● REQUIREMENT: Restate word for word the lines of the entries below, starting with the line that holds "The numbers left" and ending with the line that holds "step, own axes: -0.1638", and no others.

● THE DATA:

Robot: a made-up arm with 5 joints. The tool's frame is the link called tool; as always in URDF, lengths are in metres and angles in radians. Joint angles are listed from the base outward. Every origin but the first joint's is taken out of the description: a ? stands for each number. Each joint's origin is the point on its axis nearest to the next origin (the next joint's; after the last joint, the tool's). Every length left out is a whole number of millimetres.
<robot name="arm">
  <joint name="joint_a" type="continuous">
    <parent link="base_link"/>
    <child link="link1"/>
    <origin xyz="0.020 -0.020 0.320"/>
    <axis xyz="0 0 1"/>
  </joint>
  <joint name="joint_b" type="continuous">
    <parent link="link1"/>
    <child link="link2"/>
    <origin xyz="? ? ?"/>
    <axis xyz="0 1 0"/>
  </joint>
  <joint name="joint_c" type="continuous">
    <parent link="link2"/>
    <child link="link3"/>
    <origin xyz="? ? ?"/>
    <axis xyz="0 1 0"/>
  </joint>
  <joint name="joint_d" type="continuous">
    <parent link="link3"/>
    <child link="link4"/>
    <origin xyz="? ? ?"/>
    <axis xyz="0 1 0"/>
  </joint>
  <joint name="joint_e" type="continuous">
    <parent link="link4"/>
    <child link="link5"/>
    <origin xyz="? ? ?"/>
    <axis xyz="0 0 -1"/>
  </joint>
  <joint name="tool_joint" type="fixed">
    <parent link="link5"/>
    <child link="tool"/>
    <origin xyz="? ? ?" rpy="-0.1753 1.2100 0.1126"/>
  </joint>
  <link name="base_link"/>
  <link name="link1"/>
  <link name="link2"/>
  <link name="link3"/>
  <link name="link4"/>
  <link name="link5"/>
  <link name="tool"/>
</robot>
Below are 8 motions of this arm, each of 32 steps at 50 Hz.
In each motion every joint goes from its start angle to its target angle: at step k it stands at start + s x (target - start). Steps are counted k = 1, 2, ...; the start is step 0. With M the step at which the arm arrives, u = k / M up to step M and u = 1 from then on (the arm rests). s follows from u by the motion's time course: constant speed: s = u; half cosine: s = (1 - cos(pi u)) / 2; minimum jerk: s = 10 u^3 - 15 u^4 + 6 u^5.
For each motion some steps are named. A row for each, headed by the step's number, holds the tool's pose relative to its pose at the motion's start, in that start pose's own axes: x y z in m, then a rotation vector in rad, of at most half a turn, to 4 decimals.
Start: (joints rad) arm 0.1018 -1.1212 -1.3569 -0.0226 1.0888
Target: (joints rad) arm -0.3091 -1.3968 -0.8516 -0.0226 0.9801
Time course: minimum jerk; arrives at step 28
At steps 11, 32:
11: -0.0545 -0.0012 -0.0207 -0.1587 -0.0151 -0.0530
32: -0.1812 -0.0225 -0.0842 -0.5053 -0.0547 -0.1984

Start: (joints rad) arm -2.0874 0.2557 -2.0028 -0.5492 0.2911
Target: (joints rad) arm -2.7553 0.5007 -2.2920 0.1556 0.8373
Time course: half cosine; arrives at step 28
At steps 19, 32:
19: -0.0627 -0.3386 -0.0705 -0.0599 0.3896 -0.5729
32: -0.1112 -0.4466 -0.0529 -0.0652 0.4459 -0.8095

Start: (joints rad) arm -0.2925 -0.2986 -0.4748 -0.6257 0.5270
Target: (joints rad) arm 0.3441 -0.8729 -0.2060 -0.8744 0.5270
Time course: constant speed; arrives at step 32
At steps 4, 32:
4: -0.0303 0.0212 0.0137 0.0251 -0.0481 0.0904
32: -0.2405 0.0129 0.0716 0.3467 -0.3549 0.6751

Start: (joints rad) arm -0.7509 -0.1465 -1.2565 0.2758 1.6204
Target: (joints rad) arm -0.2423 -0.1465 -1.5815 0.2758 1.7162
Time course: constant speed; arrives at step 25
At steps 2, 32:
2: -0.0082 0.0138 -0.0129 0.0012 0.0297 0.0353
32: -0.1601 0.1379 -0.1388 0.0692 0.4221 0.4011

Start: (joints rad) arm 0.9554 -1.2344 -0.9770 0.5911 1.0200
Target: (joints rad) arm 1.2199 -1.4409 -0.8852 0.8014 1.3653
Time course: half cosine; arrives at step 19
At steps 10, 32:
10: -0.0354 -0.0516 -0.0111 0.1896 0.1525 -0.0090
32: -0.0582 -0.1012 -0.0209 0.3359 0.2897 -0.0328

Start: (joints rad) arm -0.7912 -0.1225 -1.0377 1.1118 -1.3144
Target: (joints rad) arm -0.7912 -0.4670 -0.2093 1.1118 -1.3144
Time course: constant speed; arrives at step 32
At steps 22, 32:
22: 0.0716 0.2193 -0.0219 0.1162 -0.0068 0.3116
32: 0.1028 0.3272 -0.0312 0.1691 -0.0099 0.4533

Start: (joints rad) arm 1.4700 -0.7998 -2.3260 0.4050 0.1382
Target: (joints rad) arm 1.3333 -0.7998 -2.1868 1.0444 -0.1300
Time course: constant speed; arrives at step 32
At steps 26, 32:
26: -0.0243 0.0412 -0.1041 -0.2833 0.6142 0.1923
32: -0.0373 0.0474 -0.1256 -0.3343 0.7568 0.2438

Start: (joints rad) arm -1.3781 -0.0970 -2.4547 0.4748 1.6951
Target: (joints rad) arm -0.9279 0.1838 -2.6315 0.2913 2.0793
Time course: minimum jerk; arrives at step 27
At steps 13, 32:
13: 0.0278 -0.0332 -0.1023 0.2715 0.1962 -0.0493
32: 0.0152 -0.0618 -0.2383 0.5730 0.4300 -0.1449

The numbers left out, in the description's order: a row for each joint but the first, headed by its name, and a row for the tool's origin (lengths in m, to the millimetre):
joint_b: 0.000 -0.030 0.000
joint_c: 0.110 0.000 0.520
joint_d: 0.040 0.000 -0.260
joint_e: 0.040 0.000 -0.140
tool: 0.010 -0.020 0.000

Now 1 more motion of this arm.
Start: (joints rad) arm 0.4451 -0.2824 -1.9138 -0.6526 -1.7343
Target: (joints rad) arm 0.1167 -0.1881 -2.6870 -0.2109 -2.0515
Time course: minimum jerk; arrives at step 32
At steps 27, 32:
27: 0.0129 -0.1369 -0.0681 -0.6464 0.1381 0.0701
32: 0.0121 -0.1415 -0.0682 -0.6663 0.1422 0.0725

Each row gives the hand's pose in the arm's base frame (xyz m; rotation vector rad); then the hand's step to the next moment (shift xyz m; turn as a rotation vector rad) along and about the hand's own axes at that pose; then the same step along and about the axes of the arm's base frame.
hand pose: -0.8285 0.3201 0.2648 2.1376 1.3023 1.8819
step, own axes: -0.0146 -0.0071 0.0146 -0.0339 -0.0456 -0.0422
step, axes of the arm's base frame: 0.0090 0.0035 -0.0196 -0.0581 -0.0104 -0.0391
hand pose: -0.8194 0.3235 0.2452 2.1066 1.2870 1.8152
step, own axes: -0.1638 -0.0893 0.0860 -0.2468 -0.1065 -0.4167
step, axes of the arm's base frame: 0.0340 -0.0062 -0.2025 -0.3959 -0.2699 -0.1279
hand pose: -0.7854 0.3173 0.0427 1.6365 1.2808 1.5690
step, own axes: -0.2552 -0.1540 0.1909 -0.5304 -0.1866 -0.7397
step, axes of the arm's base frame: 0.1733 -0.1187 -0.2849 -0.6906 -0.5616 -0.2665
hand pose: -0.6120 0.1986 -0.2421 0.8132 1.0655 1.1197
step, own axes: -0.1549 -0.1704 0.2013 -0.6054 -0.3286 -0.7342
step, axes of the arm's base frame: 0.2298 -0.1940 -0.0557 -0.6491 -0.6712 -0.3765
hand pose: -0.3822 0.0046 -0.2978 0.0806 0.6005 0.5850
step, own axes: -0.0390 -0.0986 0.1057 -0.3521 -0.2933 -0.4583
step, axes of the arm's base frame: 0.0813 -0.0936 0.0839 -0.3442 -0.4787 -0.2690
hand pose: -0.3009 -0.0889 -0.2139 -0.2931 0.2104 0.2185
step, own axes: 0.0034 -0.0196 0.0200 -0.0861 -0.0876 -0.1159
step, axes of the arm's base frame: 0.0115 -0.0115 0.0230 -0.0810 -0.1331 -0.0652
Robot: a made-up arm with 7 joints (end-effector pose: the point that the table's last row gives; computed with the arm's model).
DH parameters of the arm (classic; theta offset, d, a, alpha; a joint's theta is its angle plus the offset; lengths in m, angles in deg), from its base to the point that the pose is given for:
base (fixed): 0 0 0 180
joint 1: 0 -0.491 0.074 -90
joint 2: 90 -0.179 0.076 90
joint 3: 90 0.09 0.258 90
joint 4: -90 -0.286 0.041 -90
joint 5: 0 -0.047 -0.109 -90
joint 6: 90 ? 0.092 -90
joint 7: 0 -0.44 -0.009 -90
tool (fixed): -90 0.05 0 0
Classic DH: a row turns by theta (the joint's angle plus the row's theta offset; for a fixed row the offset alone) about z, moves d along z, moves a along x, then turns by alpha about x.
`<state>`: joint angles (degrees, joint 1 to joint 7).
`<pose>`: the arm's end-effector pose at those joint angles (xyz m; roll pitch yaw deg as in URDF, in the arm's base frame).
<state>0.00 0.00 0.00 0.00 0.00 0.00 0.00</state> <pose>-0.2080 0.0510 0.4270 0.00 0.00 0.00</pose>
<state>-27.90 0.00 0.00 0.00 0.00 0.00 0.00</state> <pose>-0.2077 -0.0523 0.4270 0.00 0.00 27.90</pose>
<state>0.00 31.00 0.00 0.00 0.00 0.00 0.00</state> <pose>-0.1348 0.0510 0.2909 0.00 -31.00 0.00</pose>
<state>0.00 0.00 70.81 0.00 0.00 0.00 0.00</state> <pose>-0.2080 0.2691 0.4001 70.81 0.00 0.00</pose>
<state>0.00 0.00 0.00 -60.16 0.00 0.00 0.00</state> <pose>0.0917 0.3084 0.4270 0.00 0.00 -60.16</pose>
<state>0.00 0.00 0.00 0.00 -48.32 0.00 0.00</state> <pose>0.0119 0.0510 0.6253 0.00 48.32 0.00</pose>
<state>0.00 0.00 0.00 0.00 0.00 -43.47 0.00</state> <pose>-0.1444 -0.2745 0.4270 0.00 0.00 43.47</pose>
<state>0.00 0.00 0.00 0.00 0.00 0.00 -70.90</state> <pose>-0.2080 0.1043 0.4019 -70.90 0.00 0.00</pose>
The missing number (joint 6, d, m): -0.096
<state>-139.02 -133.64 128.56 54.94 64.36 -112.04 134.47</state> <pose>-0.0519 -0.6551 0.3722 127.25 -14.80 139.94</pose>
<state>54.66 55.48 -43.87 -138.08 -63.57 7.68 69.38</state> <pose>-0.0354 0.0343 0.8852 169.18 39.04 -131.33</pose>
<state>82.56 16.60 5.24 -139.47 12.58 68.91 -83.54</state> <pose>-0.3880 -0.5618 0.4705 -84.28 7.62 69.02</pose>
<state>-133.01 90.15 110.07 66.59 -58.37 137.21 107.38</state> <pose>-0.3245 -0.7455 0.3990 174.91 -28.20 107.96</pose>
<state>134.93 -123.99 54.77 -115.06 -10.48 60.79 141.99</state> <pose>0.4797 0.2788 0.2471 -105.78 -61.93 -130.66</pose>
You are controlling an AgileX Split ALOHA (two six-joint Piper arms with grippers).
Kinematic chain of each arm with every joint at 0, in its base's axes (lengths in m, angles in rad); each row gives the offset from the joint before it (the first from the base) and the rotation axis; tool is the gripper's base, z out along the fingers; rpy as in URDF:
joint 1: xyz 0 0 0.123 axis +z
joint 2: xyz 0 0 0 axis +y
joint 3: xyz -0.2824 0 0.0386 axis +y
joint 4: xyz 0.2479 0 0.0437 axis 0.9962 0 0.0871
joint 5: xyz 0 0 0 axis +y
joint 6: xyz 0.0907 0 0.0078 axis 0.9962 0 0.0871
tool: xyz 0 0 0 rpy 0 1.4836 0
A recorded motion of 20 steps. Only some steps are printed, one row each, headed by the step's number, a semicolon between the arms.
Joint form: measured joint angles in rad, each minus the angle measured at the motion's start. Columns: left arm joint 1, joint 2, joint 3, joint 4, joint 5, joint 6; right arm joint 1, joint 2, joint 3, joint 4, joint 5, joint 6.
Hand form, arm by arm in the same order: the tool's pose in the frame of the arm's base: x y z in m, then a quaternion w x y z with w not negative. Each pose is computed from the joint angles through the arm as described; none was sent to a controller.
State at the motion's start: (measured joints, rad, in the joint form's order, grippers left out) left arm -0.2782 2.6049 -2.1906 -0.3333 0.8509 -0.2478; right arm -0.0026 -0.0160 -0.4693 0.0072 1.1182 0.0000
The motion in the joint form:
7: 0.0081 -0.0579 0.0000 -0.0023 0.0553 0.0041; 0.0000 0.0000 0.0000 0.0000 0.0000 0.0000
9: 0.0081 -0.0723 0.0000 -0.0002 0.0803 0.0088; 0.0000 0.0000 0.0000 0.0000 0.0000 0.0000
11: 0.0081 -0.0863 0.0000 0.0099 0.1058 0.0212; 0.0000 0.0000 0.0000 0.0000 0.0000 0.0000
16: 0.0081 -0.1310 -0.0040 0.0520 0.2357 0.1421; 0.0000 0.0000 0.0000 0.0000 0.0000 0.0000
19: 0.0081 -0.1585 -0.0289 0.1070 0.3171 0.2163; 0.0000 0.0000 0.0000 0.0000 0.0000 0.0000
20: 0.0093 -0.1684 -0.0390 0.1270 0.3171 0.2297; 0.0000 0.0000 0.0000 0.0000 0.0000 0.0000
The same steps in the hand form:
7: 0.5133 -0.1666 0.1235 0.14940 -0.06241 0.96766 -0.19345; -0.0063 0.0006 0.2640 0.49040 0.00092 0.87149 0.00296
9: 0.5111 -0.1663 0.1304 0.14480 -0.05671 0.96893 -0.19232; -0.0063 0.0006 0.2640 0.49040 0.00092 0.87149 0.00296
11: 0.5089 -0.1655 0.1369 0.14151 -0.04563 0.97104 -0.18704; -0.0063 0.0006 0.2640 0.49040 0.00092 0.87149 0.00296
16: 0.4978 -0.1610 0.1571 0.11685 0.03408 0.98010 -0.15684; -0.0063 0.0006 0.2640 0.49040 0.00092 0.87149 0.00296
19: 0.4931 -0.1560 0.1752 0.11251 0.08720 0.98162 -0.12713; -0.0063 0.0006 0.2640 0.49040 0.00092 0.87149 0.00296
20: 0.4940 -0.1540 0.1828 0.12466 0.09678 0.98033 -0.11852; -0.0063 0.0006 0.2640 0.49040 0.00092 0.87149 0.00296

● WRITTEN SOLUTION:
The numbers left out, in the description's order: a row for each joint but the first, headed by its name, and a row for the tool's origin (lengths in m, to the millimetre):
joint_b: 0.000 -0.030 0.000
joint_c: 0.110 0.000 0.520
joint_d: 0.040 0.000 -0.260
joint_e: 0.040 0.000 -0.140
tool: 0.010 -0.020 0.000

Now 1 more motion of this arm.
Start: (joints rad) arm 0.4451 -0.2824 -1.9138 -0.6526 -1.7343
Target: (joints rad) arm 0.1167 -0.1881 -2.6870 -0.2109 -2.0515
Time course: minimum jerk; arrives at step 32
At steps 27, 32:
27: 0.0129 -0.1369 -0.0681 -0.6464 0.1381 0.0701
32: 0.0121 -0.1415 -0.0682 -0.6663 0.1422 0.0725

Each row gives the hand's pose in the arm's base frame (xyz m; rotation vector rad); then the hand's step to the next moment (shift xyz m; turn as a rotation vector rad) along and about the hand's own axes at that pose; then the same step along and about the axes of the arm's base frame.
hand pose: -0.8285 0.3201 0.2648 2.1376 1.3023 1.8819
step, own axes: -0.0146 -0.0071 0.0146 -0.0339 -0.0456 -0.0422
step, axes of the arm's base frame: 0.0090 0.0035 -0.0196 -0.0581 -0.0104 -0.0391
hand pose: -0.8194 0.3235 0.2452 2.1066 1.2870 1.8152
step, own axes: -0.1638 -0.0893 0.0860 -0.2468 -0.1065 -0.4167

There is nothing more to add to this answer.